MATERIAL SUPPLIED →

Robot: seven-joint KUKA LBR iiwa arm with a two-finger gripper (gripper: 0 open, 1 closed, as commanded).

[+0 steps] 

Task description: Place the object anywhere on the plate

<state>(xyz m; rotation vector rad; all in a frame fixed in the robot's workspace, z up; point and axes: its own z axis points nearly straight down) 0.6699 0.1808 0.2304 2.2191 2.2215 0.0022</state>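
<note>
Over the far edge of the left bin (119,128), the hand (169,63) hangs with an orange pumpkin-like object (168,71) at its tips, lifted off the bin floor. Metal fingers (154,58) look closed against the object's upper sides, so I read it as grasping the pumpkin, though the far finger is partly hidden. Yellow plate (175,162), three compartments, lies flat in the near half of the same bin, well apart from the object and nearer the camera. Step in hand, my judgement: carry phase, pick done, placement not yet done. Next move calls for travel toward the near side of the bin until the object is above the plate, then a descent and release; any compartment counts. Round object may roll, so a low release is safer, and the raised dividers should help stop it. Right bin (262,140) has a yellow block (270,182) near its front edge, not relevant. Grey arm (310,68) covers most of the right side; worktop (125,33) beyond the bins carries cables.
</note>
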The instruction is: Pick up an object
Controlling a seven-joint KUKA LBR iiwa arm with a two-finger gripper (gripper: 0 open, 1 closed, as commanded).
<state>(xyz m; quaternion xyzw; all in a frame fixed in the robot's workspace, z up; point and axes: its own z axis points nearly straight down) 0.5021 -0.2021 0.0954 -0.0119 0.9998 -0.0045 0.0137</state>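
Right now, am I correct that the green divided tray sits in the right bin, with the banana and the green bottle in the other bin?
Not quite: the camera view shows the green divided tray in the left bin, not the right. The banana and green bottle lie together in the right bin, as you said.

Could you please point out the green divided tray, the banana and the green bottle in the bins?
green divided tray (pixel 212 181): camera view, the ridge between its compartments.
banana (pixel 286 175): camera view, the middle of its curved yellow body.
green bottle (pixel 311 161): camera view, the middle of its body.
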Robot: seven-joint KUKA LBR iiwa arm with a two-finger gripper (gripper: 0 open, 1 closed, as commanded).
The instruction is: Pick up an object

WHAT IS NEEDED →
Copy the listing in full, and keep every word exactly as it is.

THE ANSWER →
Robot: seven-joint KUKA LBR iiwa arm with a two-finger gripper (gripper: 0 open, 1 closed, as commanded).

[+0 steps] 

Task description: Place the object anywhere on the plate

<state>(xyz m; rotation vector rad; all in a frame fixed in the robot's workspace, z up; point and axes: its own z axis points nearly straight down) 0.6699 0.1808 0.2304 2.2191 2.2215 0.0022</state>
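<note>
Over the far edge of the left bin (119,128), the hand (169,63) hangs with an orange pumpkin-like object (168,71) at its tips, lifted off the bin floor. Metal fingers (154,58) look closed against the object's upper sides, so I read it as grasping the pumpkin, though the far finger is partly hidden. Yellow plate (175,162), three compartments, lies flat in the near half of the same bin, well apart from the object and nearer the camera. Step in hand, my judgement: carry phase, pick done, placement not yet done. Next move calls for travel toward the near side of the bin until the object is above the plate, then a descent and release; any compartment counts. Round object may roll, so a low release is safer, and the raised dividers should help stop it. Right bin (262,140) has a yellow block (270,182) near its front edge, not relevant. Grey arm (310,68) covers most of the right side; worktop (125,33) beyond the bins carries cables.
</note>
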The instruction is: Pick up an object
Controlling a seven-joint KUKA LBR iiwa arm with a two-finger gripper (gripper: 0 open, 1 closed, as commanded).
<state>(xyz m; quaternion xyzw; all in a frame fixed in the robot's workspace, z up; point and axes: its own z axis points nearly straight down) 0.5021 -0.2021 0.0954 -0.0119 0.9998 -0.0045 0.0137</state>
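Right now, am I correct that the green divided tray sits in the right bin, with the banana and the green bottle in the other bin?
Not quite: the camera view shows the green divided tray in the left bin, not the right. The banana and green bottle lie together in the right bin, as you said.

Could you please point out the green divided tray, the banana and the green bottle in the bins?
green divided tray (pixel 212 181): camera view, the ridge between its compartments.
banana (pixel 286 175): camera view, the middle of its curved yellow body.
green bottle (pixel 311 161): camera view, the middle of its body.
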Robot: seven-joint KUKA LBR iiwa arm with a two-finger gripper (gripper: 0 open, 1 closed, as commanded).
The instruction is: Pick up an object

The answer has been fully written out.